The electricity bill of low-voltage consumers under the new Voluntary Price for the Small Consumer (PVPC) system fell by 5.8% in 2014, with an average bill now amounting to 708 euros per year, compared to 751 the previous year. This includes all items that are part of the electricity bill, i.e., contracted power capacity and energy consumption, electricity tax and VAT. The calculation is performed using homogeneous data, following the completion this month of the first year of validity of the PVPC; a new methodology that calculates the cost of energy production based on the day-ahead and intraday markets, among other concepts.
In the past two years, the average reduction in electricity bills has been 8.6%, with an average saving of 67 euros for a consumer signed up to the PVPC. Consumers connected at low-voltage constitute 60% of the nearly 27 million existing electricity supply contracts in Spain.
The reduction of the energy bill of 5.8% for domestic consumers in 2014 has been accompanied by the elimination of the tariff deficit that had been systematically generated every year for the last decade. According to the estimates of the National Markets and Competition Commission (CNMC) and the Ministry of Industry, Energy and Tourism, 2014 registered a slight surplus of €100 million. Additionally, for the first time since deficit began to accumulate, last year the outstanding amount payable would have gone from €24.5 billion at the end of 2013 to nearly €22 billion in 2014.

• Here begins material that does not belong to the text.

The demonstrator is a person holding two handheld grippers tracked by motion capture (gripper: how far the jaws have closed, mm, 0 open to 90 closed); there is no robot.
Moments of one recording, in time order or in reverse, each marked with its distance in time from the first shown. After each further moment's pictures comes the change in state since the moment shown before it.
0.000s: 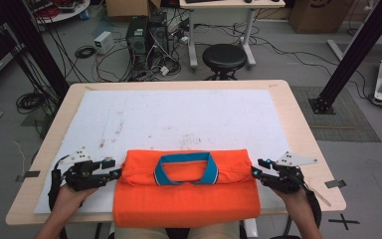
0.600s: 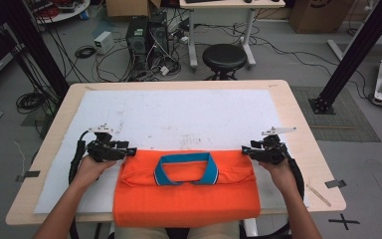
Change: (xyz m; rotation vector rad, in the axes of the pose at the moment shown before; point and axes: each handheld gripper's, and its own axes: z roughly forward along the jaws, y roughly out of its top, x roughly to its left) left arm 0.030 0.036 0.073 0.198 -0.019 -0.031; right arm -0.042 0.037 0.071 0.164 0.000 0.130
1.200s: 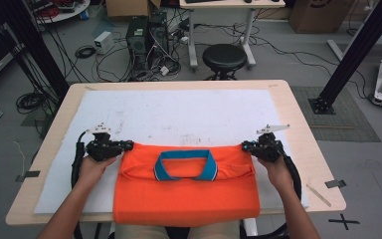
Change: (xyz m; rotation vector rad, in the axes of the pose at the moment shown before) left arm 0.002 0.011 -0.005 -0.121 0.090 -0.007; right arm 0.006 0.016 0.005 0.009 -0.046 -0.065
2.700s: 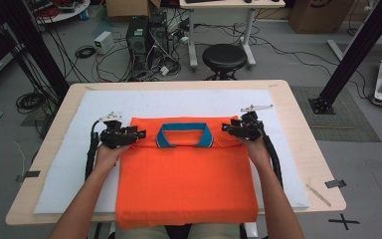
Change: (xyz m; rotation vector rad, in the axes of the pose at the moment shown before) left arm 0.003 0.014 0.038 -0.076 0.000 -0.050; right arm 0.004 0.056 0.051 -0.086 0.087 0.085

By contrast, between 2003 and 2012, the electricity bill went up an average of 82.8%. The largest increase occurred in 2011, when an increase of 21.6% was recorded, without it representing a reduction in the tariff deficit, which increased by about €5 billion.
If we consider only the electricity consumption including access tariffs, regardless of power capacity and taxes, the price of electricity started to go down three years ago, in March 2012, and since then it has seen a decline of 30% going from 50 to 35 euros/month, based on a monthly amount equivalent to 300 kWh/month.

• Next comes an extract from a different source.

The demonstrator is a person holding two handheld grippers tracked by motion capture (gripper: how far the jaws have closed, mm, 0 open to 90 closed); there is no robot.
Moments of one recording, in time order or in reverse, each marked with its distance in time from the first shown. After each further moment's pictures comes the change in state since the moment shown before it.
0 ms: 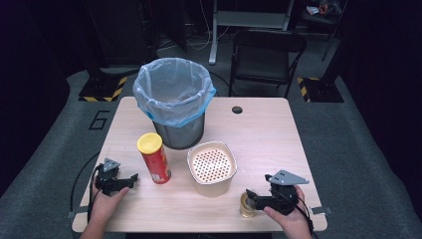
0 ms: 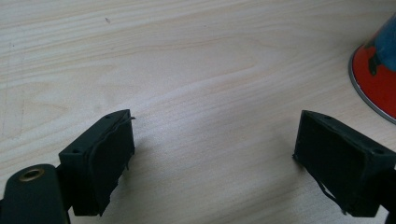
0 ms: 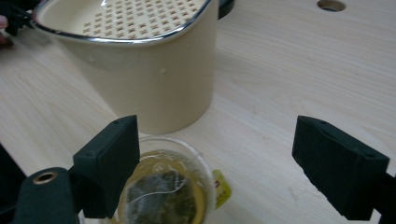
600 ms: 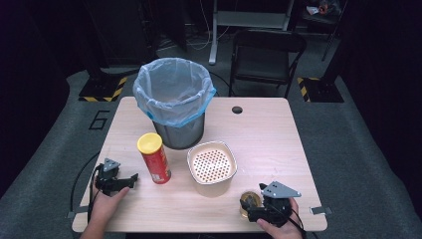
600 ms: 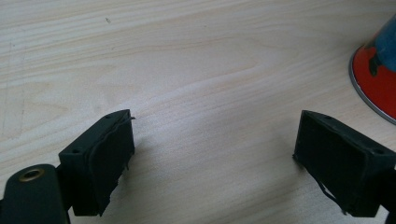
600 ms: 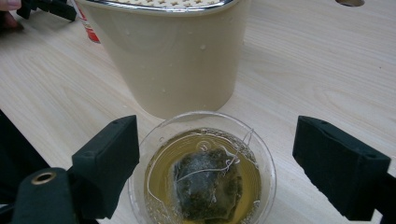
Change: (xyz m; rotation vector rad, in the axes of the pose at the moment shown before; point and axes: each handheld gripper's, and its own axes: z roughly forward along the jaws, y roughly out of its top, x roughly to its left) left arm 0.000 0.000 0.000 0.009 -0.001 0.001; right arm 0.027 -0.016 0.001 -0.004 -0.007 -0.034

Red Eléctrica, as operator of the Spanish electricity system calculates and publishes new electricity hourly pricing schedules as established by Royal Decree 216/2014 of 28 March 2014. The calculation of the new prices, pursuant to the methodology set by the Government, is performed by calculating the cost of energy production based on the day-ahead and intraday market, along with other concepts established in the new methodology approved by the Government.
The other concepts included are the grid access tariffs and adjustment services, if any, and other marginal costs. All this is detailed in Royal Decree 107/2014, Annex I. Red Eléctrica complies with current regulations regarding the calculation of the hourly price of electricity and provides all this information on its website as part of its transparency policy.
At around 8:15 pm and through website of the system operator (‘eSios’) of Red Eléctrica de España, the Company publishes the hourly prices of electricity for the next day. This service is also available via the Apple Store, through the ‘SmartVIu’ application, available also for Android. It represents the price at which the energy consumed (kWh) will be billed at to the end user.
These prices apply on the bill for all those consumers whose contracted power does not exceed 10 kW, regardless of having a smart meter with hourly metering or not. In the case a smart meter is installed, the consumer can go to the Red Eléctrica website (www.ree.es) to consult the times at which the price of electricity is lower and adapt their consumption needs to this.
If a smart meter hasn´t yet been installed, these prices will be applied in accordance to a designated consumption profile, drawn up by Red Eléctrica and which is also published weekly on the website of the system operator (‘eSios’), which is part of Red Eléctrica’s website. Consumers with a contracted power capacity of 10 to 15 kW are considered to be in the free market (free trade) and establish agreements with the companies that provide them with the service. The PVPC does not apply to them. Similarly, PVPC does not apply to consumers with less than 10 kW of contracted power who have opted for the free market. Consumers with more than 15 kW of contracted power are not considered residential, as they are usually companies.